• Goal of the exercise: Using the listing below, work out how many lines include the word "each". Only the number is to be given.

• Raw data:
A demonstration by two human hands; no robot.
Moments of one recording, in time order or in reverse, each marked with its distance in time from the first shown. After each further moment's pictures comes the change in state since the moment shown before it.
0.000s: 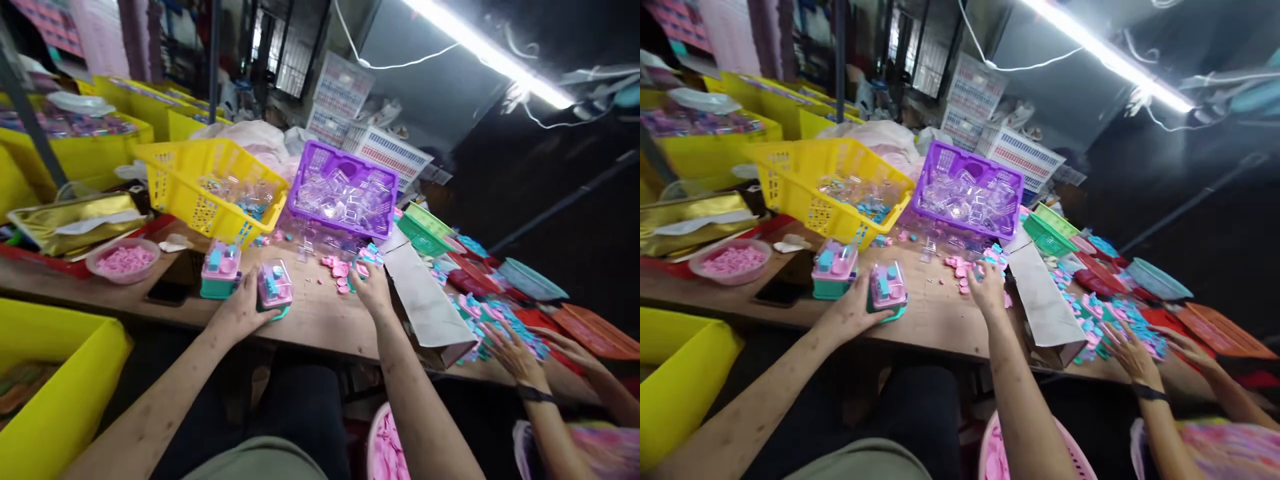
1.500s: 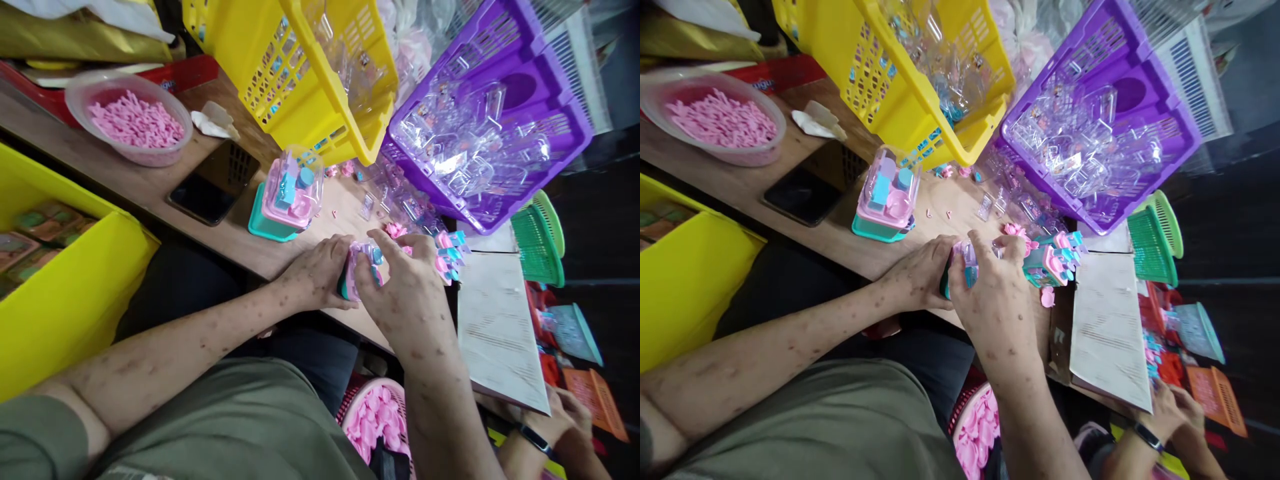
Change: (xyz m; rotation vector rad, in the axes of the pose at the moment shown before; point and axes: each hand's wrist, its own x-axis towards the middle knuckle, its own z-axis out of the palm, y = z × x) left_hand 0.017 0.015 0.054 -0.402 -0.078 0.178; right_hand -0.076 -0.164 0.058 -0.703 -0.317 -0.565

• Solved exercise: 2